Stop the local validation stack when you are done:

docker rm -f rstream-ce-agent >/dev/null 2>&1 || true
docker compose down -v

Troubleshooting

If the engine exits with missing Prometheus bearer token for non-loopback listen address, either bind metrics to 127.0.0.1:9090 inside the container or set RSTREAM_ENGINE_METRICS__PROMETHEUS__BEARER_TOKEN.

If the validation agent cannot resolve edge.localhost.rstream.test in the local stack, confirm the engine service has the hostname listed under networks.edge.aliases and that the agent was started with --network "${COMPOSE_PROJECT_NAME}_edge".

If the agent reaches the engine but fails TLS verification, confirm SSL_CERT_FILE=/etc/rstream/tls/ca.crt is set for the local CA test. In production, use a certificate trusted by the operating system.

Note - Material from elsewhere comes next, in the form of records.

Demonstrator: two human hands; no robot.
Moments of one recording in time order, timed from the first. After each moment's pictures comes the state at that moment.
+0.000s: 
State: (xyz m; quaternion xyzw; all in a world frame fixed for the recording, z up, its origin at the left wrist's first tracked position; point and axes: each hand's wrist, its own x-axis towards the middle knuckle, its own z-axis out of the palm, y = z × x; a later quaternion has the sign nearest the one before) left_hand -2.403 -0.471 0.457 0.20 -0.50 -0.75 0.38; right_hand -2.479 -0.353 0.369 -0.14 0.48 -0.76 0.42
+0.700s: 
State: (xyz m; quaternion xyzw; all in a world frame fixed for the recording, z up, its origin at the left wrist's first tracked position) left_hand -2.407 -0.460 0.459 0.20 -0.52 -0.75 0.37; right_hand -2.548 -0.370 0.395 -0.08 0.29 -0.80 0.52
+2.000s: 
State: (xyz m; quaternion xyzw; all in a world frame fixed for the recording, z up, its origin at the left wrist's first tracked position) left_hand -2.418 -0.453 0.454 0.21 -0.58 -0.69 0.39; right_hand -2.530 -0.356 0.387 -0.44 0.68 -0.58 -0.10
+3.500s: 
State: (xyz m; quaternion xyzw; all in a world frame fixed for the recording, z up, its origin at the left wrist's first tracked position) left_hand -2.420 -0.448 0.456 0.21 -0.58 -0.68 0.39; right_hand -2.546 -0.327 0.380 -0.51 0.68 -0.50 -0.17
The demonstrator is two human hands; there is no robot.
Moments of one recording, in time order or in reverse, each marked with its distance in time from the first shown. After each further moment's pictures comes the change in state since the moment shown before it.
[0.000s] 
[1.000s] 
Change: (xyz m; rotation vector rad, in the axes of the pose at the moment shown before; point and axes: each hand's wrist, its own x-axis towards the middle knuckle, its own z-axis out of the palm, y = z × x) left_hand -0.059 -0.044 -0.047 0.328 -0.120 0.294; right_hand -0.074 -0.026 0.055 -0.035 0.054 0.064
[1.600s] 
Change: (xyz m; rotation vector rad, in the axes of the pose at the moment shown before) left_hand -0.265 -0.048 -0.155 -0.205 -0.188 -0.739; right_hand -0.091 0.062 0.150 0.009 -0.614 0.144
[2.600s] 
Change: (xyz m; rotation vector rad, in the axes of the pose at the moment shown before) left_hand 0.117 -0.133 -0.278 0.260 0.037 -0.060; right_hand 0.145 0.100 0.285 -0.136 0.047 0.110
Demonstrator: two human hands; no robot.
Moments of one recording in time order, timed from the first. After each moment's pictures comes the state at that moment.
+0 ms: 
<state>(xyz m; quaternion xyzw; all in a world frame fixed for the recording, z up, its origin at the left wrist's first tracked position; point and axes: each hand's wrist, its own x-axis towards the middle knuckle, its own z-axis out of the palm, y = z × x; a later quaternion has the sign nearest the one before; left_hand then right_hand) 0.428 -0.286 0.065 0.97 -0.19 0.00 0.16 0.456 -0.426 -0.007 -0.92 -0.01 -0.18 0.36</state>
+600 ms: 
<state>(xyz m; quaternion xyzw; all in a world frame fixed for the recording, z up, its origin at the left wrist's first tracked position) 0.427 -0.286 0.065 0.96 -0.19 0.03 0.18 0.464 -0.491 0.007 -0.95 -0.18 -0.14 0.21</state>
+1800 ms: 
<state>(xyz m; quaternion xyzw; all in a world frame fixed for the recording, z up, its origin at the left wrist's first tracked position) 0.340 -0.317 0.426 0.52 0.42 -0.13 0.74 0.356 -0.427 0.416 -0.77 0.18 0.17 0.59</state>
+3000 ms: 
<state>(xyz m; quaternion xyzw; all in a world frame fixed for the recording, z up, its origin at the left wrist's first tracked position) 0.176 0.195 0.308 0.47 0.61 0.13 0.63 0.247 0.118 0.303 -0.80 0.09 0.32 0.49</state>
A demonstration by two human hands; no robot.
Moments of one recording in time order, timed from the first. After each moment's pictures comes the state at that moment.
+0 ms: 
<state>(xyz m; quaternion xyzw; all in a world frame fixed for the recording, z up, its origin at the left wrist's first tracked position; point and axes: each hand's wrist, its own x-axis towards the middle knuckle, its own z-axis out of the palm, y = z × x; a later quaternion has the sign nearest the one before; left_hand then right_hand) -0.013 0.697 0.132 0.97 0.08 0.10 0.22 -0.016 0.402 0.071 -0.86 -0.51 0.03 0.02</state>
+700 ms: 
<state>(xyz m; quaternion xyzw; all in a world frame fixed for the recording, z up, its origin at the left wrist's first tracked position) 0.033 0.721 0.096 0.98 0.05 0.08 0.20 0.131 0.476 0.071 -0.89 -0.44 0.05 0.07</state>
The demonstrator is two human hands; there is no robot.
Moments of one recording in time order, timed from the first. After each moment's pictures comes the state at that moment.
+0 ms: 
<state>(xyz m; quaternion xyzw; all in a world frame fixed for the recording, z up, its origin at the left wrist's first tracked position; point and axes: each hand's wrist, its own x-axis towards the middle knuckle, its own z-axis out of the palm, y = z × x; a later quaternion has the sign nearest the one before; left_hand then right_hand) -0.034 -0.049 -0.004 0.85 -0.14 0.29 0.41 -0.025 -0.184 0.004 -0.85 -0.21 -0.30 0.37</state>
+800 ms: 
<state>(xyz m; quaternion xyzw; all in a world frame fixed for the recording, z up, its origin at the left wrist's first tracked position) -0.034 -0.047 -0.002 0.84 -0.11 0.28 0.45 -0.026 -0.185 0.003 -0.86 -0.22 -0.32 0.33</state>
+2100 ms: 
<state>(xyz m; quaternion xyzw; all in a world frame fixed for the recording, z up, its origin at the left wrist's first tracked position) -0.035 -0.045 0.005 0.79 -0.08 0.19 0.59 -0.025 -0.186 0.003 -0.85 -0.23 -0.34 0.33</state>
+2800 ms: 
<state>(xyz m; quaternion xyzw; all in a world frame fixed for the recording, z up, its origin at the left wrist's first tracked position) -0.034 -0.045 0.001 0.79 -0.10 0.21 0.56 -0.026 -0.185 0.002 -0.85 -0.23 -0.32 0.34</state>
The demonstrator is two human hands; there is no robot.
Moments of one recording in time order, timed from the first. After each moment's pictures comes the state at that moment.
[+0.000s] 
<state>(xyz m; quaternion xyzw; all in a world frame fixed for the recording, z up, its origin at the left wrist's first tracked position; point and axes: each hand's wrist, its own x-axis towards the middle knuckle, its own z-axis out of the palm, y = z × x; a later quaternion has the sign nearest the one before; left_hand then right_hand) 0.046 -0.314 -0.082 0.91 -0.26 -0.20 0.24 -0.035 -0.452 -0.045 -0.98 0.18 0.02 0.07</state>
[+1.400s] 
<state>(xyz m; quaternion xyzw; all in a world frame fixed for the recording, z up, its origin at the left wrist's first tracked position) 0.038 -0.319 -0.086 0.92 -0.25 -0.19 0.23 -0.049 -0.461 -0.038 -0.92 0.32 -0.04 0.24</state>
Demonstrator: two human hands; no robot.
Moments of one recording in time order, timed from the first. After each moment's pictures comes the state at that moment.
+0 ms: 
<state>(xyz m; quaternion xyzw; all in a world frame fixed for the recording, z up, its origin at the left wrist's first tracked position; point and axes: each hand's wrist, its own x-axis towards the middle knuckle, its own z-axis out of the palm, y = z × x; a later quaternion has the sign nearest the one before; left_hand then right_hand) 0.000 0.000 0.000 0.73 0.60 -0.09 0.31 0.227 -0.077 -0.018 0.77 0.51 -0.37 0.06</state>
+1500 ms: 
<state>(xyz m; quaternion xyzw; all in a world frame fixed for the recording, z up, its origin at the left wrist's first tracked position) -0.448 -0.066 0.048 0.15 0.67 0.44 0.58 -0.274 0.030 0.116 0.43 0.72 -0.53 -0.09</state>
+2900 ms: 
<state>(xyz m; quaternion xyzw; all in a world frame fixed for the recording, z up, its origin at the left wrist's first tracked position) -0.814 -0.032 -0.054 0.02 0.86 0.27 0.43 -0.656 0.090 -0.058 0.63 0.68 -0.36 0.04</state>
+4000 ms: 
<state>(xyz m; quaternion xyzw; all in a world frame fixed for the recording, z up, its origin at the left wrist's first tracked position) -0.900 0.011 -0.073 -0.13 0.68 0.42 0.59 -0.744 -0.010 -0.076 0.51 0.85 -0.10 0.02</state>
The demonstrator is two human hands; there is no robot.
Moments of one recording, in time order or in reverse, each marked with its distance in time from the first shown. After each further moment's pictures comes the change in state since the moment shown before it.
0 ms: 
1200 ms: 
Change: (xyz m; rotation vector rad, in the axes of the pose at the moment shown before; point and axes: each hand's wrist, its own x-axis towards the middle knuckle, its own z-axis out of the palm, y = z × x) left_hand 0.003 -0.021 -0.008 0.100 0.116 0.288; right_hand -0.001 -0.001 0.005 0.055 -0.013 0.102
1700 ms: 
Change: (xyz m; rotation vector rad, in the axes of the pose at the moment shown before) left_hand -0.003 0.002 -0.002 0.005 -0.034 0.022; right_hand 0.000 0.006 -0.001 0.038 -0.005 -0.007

If the published tunnel hostname does not route, check that the tunnel is online in the agent logs, then call the tunnel host with the exact hostname reported by the agent. In production, verify *.t.<engine-host> DNS.

If a tunnel option is rejected as unavailable, confirm that it is part of the CE scope documented on Self-Hosted. Hosted and private-runtime controls are rejected by the public CE engine.